A: Without further assumptions, there are infinite solutions. You may define $f(x)$ over the interval $(0,1)$ in any way you like, then set $f(0)=6$. The recurrence $f(x+1)=4x+5+f(x)$ allows to define $f$ on $[1,2)$, then on $[2,3)$ and so on. The same recurrence written as $f(x)=f(x+1)-(4x+5)$ allows to define $f$ on $[-1,0)$, then on $[-2,-1)$ and so on.
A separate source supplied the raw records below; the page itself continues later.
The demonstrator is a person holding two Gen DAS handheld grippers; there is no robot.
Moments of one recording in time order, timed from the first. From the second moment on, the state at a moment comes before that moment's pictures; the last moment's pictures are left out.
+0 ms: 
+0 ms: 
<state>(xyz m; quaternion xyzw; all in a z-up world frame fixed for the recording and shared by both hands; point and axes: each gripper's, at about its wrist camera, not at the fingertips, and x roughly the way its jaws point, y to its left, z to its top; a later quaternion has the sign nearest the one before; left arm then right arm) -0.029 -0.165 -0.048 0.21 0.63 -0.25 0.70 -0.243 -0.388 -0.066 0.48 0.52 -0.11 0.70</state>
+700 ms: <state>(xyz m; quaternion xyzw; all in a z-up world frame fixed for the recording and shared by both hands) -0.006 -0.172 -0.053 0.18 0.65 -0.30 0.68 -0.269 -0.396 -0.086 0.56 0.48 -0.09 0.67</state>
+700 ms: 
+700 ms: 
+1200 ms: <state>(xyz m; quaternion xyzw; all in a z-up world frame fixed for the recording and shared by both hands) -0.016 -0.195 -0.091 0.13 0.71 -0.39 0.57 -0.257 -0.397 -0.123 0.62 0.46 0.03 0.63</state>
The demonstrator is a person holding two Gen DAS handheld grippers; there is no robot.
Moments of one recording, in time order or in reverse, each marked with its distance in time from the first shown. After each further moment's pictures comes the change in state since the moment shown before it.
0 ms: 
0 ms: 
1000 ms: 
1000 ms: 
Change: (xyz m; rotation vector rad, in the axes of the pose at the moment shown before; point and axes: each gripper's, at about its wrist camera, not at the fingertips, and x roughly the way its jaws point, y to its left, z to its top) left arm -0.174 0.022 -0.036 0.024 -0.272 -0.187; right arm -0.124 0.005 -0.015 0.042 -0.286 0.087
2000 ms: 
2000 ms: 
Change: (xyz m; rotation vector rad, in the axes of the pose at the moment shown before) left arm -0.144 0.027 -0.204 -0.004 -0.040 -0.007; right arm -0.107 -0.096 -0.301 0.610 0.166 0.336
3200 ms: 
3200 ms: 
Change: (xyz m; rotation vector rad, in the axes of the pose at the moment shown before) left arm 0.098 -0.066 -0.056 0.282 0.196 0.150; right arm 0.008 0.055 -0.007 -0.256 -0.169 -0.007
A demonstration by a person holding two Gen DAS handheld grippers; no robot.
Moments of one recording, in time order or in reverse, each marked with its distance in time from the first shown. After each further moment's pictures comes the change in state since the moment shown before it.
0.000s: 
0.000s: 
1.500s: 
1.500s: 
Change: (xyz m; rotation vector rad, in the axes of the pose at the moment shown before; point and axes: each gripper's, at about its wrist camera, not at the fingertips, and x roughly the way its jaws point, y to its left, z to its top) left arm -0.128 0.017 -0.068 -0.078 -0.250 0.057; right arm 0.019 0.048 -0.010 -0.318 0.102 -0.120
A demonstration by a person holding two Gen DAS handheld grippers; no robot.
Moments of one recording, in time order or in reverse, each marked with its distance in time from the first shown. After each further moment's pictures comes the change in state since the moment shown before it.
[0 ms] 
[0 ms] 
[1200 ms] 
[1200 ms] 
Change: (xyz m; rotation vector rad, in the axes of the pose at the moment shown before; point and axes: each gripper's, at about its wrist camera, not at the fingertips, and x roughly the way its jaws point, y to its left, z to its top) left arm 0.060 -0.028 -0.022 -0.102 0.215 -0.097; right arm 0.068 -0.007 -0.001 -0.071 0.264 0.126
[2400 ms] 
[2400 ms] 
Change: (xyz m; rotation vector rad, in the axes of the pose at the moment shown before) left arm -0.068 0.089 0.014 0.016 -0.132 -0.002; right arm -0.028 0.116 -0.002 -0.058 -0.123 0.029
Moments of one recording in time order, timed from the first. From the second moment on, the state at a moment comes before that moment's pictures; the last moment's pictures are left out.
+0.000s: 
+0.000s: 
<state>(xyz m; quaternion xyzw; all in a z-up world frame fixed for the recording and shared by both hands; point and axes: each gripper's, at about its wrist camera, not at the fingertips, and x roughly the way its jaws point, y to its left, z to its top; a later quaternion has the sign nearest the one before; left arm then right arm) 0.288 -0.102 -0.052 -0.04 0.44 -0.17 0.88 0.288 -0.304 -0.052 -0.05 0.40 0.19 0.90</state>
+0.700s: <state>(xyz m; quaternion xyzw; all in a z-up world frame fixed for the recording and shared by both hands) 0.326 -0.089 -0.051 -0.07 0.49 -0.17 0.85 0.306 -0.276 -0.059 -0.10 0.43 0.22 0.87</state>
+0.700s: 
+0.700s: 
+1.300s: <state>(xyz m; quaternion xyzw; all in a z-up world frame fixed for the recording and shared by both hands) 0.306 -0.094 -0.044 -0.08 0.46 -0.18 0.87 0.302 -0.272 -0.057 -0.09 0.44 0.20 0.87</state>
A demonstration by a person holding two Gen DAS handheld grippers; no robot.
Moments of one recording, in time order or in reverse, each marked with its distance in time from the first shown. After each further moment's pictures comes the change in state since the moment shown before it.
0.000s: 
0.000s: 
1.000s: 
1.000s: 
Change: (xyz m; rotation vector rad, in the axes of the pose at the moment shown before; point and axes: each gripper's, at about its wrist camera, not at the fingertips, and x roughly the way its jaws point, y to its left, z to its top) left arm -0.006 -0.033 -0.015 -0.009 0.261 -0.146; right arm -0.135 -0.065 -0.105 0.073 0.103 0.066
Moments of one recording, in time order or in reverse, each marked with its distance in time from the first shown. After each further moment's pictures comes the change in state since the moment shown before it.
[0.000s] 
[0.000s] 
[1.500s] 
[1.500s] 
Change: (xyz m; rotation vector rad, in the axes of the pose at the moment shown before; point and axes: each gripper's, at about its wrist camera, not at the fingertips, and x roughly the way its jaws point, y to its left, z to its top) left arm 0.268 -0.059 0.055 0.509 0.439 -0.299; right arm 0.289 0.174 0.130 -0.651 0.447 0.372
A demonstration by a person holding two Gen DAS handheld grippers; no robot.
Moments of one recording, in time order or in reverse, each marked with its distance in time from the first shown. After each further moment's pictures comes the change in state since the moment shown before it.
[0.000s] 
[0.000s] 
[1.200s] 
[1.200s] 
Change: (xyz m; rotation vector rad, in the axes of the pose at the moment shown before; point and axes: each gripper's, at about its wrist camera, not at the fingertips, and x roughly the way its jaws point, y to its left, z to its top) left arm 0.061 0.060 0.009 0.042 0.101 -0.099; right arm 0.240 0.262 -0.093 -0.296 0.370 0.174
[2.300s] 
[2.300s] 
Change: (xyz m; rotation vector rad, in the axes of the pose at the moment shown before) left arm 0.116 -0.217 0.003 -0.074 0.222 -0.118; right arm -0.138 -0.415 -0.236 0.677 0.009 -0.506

$$f(x) = 2x^2+3x+6+2017 \sin(2\pi x) $$
is an example of a continuous, non-polynomial solution and
$$ f(x) = 2x^2+4x+6-\left\lfloor x\right\rfloor $$
is an example of a discontinuous solution. It is true that
$$ \forall x\in\mathbb{Z},\qquad f(x)=2x^2+3x+6 $$
as shown in other answers, but that is not enough to fix the values of $f$ over $\mathbb{R}$. If $f(x)$ is a solution and $g(x)$ is a $1$-periodic function such that $g(0)=0$, $f(x)+g(x)$ is still a solution.
A: You can telescope it!
For $x=1$ you have $f(2)-f(1)=9$
For $x=2$ you have $f(3)-f(2)=13$
For $x=3$ you have $f(4)-f(3)=17$
For $x=4$ you have $f(5)-f(4)=21$
...
For $x=k$ you have $f(k+1)-f(k)=4k+5$
If you add all of this together, you get
$-f(1)+f(k+1)=9+13+17+21+\cdots+(4k+5)$
Or
$f(k+1)=f(1)+\sum_{i=1}^k (4i+5)$